What to produce — The full listing, excluding its pictures, should be printed exactly as it stands.
--
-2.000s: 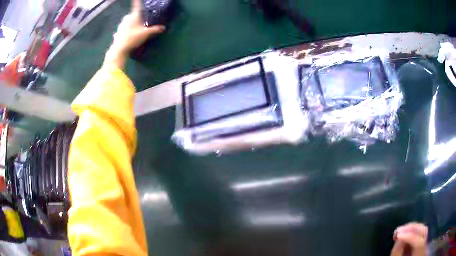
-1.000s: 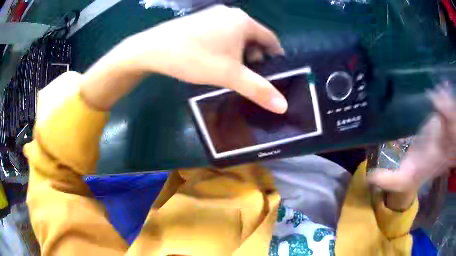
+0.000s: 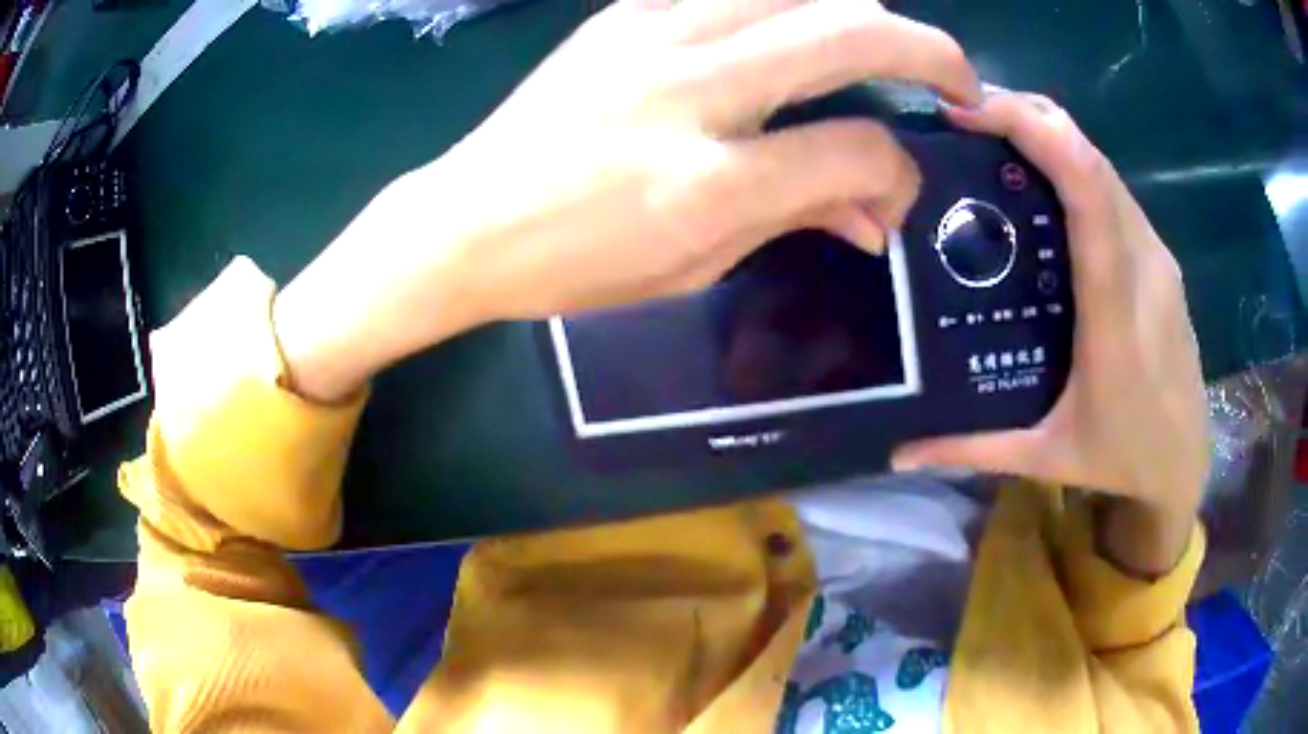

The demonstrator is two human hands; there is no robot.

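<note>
A black video speaker unit [image 3: 861, 430] lies at the near edge of the green mat, its face up, with a white border around the dark display screen [image 3: 746, 344]. The round dial and small buttons are on its right. My right hand [image 3: 1119, 330] grips the dial end, thumb along the near edge and fingers over the far edge. My left hand [image 3: 646, 172] is over the screen's far part, its thumb and index finger bent near the screen's upper right corner. Whether its fingertips pinch anything there cannot be told. The left hand hides the unit's upper left part.
Waiting units [image 3: 101, 330] stand in a row at the left, one screen facing out. Crinkled clear plastic wrapping [image 3: 373, 12] shows at the top edge. A blue crate [image 3: 387, 609] is below the bench edge. Film waste [image 3: 1248, 445] is at the lower right.
The unit has come from the far left of the bench to the near edge. My right hand has moved in from the right and taken its dial end. My left hand has shifted to the screen's upper right corner.
</note>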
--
Finished exercise —
-2.000s: 
-1.000s: 
+0.000s: 

The demonstrator is two human hands; there is no robot.

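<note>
A black video speaker unit [image 3: 861, 430] lies at the near edge of the green mat, its face up, with a white border around the dark display screen [image 3: 746, 344]. The round dial and small buttons are on its right. My right hand [image 3: 1119, 330] grips the dial end, thumb along the near edge and fingers over the far edge. My left hand [image 3: 646, 172] is over the screen's far part, its thumb and index finger bent near the screen's upper right corner. Whether its fingertips pinch anything there cannot be told. The left hand hides the unit's upper left part.
Waiting units [image 3: 101, 330] stand in a row at the left, one screen facing out. Crinkled clear plastic wrapping [image 3: 373, 12] shows at the top edge. A blue crate [image 3: 387, 609] is below the bench edge. Film waste [image 3: 1248, 445] is at the lower right.
The unit has come from the far left of the bench to the near edge. My right hand has moved in from the right and taken its dial end. My left hand has shifted to the screen's upper right corner.
</note>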

Nothing else is needed for this exercise.